Anisotropic Flexural Behavior and Energy Absorption of 3D Printed Engineered Cementitious Composites (3DP-ECC) Beams Under Low-Velocity Impact (2025-06)¶

This study systematically investigates the mechanical behavior and energy absorption properties of anisotropic 3D-printed engineered cementitious composite (3DP-ECC) beams under low-velocity impact, with a focus on performance variations across different loading directions. A comprehensive experimental program, including quasi-static compression, tensile, three-point flexural, and low-velocity impact tests, was conducted to evaluate the mechanical response and failure mechanisms of 3DP-ECC in the U, V, and W loading directions. The results demonstrate that 3DP-ECC exhibits significant anisotropy compared to Cast-ECC. Specifically, the W-direction exhibited a 33.4% increase in flexural strength, along with enhanced energy absorption capacity, improved toughness, and reduced strain-rate sensitivity.
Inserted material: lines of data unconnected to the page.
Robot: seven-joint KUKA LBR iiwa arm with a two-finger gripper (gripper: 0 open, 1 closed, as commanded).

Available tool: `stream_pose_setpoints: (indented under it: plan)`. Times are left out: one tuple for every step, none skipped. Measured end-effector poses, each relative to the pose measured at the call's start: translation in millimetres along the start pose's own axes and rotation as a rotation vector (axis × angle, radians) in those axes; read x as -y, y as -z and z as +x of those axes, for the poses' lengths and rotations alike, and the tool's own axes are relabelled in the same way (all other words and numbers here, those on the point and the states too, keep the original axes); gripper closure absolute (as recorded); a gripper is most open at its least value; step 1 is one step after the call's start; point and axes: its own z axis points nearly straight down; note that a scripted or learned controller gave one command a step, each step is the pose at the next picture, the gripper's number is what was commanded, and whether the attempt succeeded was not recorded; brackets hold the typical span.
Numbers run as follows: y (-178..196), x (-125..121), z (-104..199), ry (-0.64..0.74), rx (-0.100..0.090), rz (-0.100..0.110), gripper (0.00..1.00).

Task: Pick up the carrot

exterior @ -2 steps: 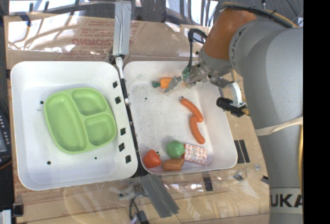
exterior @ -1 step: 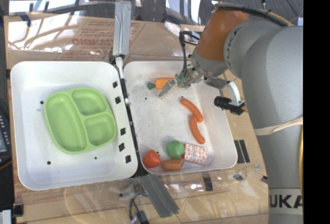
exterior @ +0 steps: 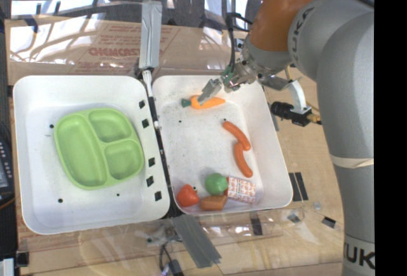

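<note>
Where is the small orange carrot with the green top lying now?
The small orange carrot with the green top lies in the right white bin, near its far edge, directly under the pincer, beyond the two orange sausages.

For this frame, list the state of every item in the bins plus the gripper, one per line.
carrot: lying flat, right bin's far end, gripper fingers at it
gripper: lowered onto the carrot, not lifted
two sausages: lying loose, right bin's middle
tomato: resting at near edge
green ball: beside tomato
green divided plate: flat in left bin
</note>
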Motion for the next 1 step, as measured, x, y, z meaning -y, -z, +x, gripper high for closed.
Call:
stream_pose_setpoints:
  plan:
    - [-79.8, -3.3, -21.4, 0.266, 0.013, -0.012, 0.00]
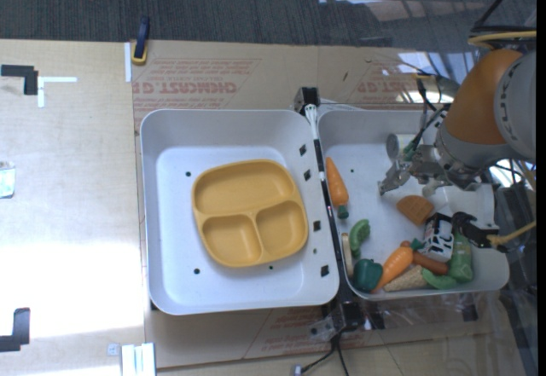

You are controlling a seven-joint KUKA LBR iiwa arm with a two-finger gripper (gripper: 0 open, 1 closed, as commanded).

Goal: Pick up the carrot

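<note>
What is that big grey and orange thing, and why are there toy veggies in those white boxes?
That is a grey robot arm with an orange band. The camera looks down from above, and the arm reaches in from the right. At its tip is a metal two-finger gripper, like a small hand, hovering over the right white bin; nothing sits between its fingers. That bin holds toy food: an orange carrot with a green top by the left wall, a second orange carrot in the pile near the front, and a green pepper. The left white bin holds a yellow divided plate.
</note>
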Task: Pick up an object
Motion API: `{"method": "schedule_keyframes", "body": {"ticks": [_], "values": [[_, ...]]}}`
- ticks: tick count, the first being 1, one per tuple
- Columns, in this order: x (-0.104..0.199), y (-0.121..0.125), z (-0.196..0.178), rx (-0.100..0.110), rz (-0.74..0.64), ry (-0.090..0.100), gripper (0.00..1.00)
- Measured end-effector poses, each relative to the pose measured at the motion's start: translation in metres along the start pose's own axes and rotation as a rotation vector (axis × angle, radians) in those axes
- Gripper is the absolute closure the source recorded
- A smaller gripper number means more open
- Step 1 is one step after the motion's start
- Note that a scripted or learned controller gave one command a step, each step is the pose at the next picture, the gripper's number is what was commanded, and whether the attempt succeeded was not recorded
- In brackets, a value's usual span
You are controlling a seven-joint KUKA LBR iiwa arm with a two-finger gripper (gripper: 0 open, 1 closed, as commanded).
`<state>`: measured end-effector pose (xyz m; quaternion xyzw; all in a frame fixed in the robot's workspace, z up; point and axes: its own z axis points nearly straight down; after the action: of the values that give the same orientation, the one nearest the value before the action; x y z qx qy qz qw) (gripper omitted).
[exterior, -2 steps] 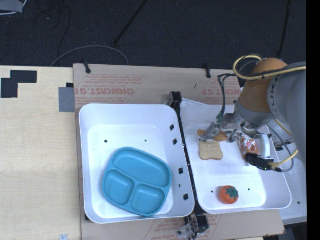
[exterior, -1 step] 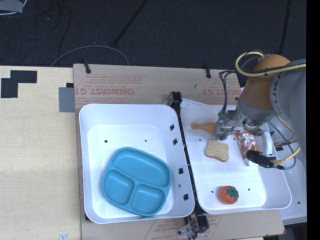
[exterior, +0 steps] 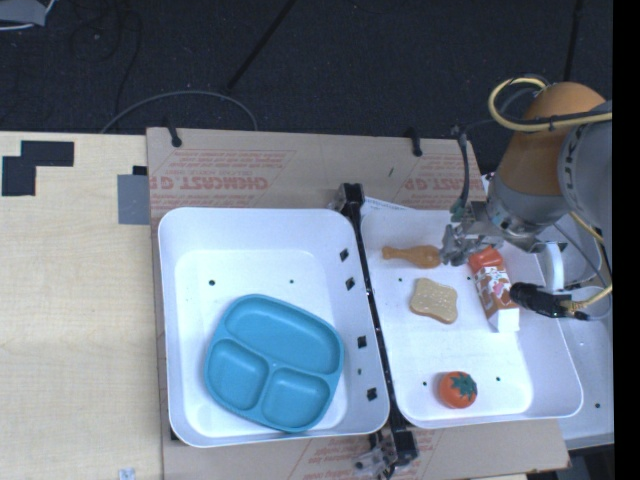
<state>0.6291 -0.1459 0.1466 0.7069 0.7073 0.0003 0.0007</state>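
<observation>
The arm (exterior: pixel 545 163) comes in from the right and its gripper (exterior: pixel 462 240) hangs low over the right bin (exterior: pixel 560 368), near the far wall. I cannot tell if the jaws are open or closed; they look dark and small from here.

I take the bread slice (exterior: pixel 434 300) as my landmark; it lies near the middle of this bin. Just behind it, a brown drumstick (exterior: pixel 412 256) lies flat, and its thick end is just beside the gripper. To the right of the bread lies a red carton (exterior: pixel 494 286), close under the wrist. In front of the bread, well apart, sits a tomato (exterior: pixel 457 389). Far to the left of the bread, in the left bin (exterior: pixel 185 248), rests a blue tray (exterior: pixel 272 361) with three compartments.
</observation>
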Motion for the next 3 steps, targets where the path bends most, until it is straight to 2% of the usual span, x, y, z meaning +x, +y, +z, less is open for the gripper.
{"method": "schedule_keyframes", "body": {"ticks": [2,3], "values": [[0.002,-0.011,-0.096,-0.001,-0.001,0.000,1.00],[0.055,-0.023,-0.092,0.006,-0.004,0.003,1.00]]}}
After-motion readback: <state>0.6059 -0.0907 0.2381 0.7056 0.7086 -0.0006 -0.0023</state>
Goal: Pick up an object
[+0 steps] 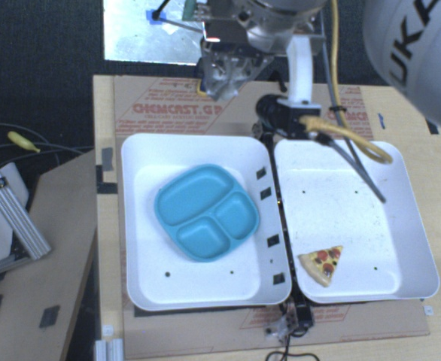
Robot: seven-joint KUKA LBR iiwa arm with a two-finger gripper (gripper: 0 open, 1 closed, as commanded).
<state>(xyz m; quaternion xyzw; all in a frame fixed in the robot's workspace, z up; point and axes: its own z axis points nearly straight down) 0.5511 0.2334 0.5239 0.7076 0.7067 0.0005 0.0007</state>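
Altogether: one blue tray [206, 213] in left bin [141, 277], one pizza slice [322, 264] in right bin [409, 224]; gripper [222, 77] state unclear.

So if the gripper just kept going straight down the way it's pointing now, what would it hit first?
Probably the cardboard sheet behind the left bin. The gripper hangs over that strip, beyond the bin's far rim, not over the blue divided plate. Depth is hard to judge from this slanted view.

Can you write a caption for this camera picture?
Robot gripper above two white bins: blue divided plate in one, toy pizza slice in the other.
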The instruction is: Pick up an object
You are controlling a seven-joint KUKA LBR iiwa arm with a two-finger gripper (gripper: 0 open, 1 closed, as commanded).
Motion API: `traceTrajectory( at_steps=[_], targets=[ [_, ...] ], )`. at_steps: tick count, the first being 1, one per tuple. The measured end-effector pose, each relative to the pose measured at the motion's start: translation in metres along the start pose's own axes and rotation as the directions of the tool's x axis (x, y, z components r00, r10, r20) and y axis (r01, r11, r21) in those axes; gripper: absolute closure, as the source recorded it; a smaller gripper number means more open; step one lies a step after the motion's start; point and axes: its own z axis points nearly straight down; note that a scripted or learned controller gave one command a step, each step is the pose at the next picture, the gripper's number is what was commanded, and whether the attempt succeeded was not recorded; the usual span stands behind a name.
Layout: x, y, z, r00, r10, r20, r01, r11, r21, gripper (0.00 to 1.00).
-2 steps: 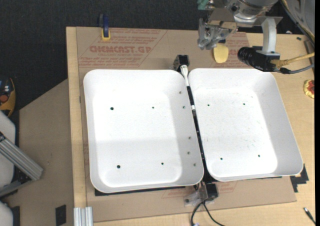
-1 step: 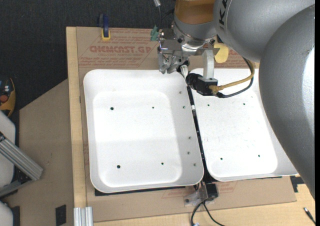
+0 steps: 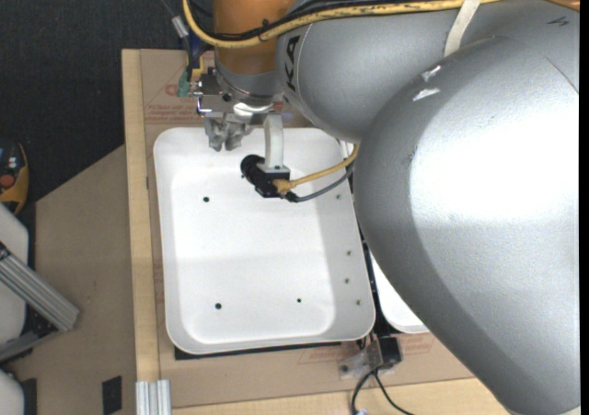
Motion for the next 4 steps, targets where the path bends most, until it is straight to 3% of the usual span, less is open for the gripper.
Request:
traceTrajectory(
  at_steps=[1,2,3,4],
  targets=[
    [-0.008,0.009,-0.089,1.000,0.010,0.000,-0.010,1.000,-0.014,1.00],
    [-0.049,0.012,-0.134,1.000,0.015,0.003,-0.015,1.000,-0.013,1.00],
    [-0.005,0.003,-0.050,1.000,0.007,0.004,-0.007,1.000,0.007,1.00],
    [-0.008,-0.008,-0.085,1.000,0.010,0.002,-0.010,1.000,-0.007,1.00]
  ],
)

Additionally, a novel methodology for calculating inertial forces and a predictive model for energy absorption were developed, categorizing impact energy into components associated with matrix fracture, fiber-matrix interactions, and inertial effects. The findings indicate that 3DP-ECC in the W-direction offers optimal impact resistance, while the U-direction exhibits the highest inertial force and acceleration, which may pose risks to structural integrity. This research offers valuable insights into the optimization and application of 3DP-ECC in impact-resistant infrastructure.